2025年6月12日木曜日

米騒動に思う


2000年に、カンボジアのプノンペンの近郊の、当時私が働いていたNGOがかかわっていた村一帯で飢饉がありました。
ただでさえ、半分近くの農家が1年間食べるだけのお米をつくるのが難しい零細の村で食べるものもなく、どうしたものかと思っていると、村に行っているカンボジア人スタッフから、日本の援助でお米が配られたと聞きました。
世界では麦を主食とする地域の方が多いので、WFP(国連世界食糧計画)を通して、カナダ産やアメリカ産の麦の食糧援助はよく行われますが、日本がお米を援助したという話は、珍しいものでした。それはよかったと思っていたら、後日スタッフから、
「農民たちが、援助米がまずくて、どう調理しても食べられないと言っている」
と聞き、農家を訪ねて援助されたお米を食べてみました。


「炊いたら米の形が崩れてしまうが、日本人はいつもこんなお米を食べているのか?」
と言われて、見せてもらったお米は干からびていて、食べたご飯はまるで糊のようなものでした。


後日、大使館から援助米贈呈のセレモニーがあるので出席するようにと連絡がありました。日本の大使や県知事などお偉方の出席でセレモニーが終わった後、大使に、
「援助米を食べたことがありますか?」
と訊いたら、食べたことはないとの答えでした。
「一度食べてみてください。不味くて食べられないものでした。誰が選んだのかあんなお米を贈るのは、日本人として恥ずかしいです」
大使は、どんなお米が贈られたのか、まったく知らなかったのでした。


今度のコメ騒動でそんなことを思い出しました。
備蓄食料を援助物資として使って、備蓄食料の在庫調整をするのは世界の常套手段ですが、それにしてもひどすぎました。


あれは、清水ミチコさんの替え歌三部作、米歌(舟歌)、米(花)、米がない(雪が降る)に歌われている中の、まだ備蓄米の温度管理もできなかった時代の、捨てるしかない古古古古古古古古米だったのです。


そういえば、1993年の冷害での米騒動のとき、世界一のコメ輸出国だったタイから日本がコメを緊急輸入したことがありました。
お米、とくに長粒米は割れると途端に味が落ちますが、割らずに精米するには高性能の精米機が要ります。
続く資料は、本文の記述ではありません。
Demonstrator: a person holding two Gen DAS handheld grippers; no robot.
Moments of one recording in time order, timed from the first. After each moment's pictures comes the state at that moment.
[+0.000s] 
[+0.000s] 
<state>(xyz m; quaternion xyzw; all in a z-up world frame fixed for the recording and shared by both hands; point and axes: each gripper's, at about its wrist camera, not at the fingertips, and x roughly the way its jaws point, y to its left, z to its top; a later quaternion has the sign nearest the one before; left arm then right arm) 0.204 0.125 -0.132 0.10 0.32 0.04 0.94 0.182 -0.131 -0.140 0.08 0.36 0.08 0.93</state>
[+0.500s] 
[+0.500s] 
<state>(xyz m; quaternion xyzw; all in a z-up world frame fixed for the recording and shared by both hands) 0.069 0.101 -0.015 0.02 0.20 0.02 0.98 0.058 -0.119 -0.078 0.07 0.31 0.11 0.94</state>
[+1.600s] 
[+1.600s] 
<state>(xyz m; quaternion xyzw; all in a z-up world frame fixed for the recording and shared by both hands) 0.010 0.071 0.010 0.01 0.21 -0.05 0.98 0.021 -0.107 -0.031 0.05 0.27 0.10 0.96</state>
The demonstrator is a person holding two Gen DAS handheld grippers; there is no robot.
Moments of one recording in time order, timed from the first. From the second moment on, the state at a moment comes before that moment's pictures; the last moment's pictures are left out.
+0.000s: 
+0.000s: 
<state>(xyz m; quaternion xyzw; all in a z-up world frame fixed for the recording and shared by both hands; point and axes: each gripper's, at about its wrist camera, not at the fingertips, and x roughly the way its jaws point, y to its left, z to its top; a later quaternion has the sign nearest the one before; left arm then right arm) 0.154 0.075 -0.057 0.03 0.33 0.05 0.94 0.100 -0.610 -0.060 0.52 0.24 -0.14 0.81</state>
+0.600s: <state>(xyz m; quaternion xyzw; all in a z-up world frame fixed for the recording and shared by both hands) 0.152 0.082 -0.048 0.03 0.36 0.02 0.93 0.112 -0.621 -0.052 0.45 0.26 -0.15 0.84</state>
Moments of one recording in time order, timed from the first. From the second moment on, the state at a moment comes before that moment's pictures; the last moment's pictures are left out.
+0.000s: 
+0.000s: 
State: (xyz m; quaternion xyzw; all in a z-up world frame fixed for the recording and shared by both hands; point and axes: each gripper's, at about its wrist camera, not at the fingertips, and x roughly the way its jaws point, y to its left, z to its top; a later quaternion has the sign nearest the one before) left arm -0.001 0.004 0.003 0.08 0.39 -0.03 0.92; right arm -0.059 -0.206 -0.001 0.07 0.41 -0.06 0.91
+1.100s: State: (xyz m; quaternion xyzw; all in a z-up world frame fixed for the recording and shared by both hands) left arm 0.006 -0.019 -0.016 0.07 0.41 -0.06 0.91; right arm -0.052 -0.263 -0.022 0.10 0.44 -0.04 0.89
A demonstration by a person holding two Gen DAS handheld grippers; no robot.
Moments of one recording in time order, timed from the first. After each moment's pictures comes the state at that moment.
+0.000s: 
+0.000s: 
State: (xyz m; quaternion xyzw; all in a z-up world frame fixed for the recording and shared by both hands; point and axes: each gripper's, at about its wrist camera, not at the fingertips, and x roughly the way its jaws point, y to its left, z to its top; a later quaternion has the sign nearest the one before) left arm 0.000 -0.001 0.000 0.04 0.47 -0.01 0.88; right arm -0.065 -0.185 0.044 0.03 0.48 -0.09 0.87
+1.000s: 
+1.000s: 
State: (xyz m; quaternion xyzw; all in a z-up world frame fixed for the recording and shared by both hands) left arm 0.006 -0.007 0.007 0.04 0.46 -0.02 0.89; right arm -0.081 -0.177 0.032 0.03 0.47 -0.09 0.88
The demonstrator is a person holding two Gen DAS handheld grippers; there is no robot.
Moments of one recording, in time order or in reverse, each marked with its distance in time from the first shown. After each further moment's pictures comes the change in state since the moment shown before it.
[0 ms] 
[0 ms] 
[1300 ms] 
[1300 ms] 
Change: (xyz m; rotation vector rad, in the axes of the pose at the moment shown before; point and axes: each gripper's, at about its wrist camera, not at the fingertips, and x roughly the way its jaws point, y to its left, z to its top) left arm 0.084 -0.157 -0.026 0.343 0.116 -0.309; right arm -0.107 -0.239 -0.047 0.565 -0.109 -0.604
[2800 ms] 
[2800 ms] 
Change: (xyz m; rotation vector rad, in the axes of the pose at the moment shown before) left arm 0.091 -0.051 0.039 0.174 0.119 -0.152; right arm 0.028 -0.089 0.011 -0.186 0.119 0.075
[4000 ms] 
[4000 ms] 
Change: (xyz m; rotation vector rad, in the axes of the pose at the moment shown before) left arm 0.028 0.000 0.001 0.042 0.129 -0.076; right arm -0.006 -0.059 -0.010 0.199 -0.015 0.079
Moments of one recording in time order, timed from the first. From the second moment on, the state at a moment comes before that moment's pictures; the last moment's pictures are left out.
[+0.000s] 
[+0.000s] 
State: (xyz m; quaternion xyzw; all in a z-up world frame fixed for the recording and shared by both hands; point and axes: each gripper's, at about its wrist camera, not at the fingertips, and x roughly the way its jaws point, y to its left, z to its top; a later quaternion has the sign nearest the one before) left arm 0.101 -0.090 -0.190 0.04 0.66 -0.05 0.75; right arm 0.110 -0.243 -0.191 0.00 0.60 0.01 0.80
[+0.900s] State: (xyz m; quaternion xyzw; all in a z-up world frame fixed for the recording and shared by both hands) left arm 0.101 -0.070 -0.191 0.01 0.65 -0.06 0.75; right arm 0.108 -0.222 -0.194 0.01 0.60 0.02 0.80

当時、タイは世界150ヵ国にコメを輸出していましたが、最上級の割れ米が混じっていないコメから、割れ米を集めたような最下級のコメまで、値段を変えて輸出していました。
北朝鮮は毎年、最下級の割れ米を、しかもバーター(物々交換)で買っていたのですが、その年はタイが日本にコメを売ったため、北朝鮮にまでコメが回らず、北朝鮮の人々が飢餓に直面しました。
多くの日本人は、タイから輸入した最上級のコメを手にして、臭いなどと難癖をつけて捨てたりしていた裏で、北朝鮮では人々が飢えていたのでした。






2 件のコメント:

かねぽん さんのコメント...

おはようございます。
米の値段が下がらないのは、高い米でも無理して買ってしまう消費者にも責任があると思います。
日本では米以外にも食べる物はいくらでもあるのに、どうしてそんなに米にこだわるのでしょうか。
もしかしたら腸内細菌に脳が操られているのかな。

さんのコメント...

かねぽんさん
じつは私自身は生協や知人・友人たちから有機米しか買ってないので、米騒動とは無縁のところにいます。有機米と言えど、稲カメムシ駆除の農薬だけは使う人もいれば、完全無農薬・無化学肥料の人もいて、また水田に入れる水の質も、入れ方も違うので、生産者たちはそれに見合った代金をつけていらっしゃると思われます。
子どもたちが食べ盛りのときも、生活費がかつかつで、毎月親に借金しては返すような状態でしたが、やはり有機米を食べさせてきました。まぁ、何を大切に暮らすかというところでしょうか。
お米を自分でつくっていた10年間は、前年のお米が余っていることだけでなく、ゴミ交じりの籾をきれいにしたりするのに時間がかかり、毎年新米を食べるのが2月過ぎになってからでした(笑)。コンバインがあれば、きれいにするのは数時間でできることですが。
自分でつくってみるまで、なぜ古代米の値段が高いのかいぶかしく思っていましたが、普通の精米機は白米と混じるので使えないなど、手作業が大変なので高くつけていると納得しました。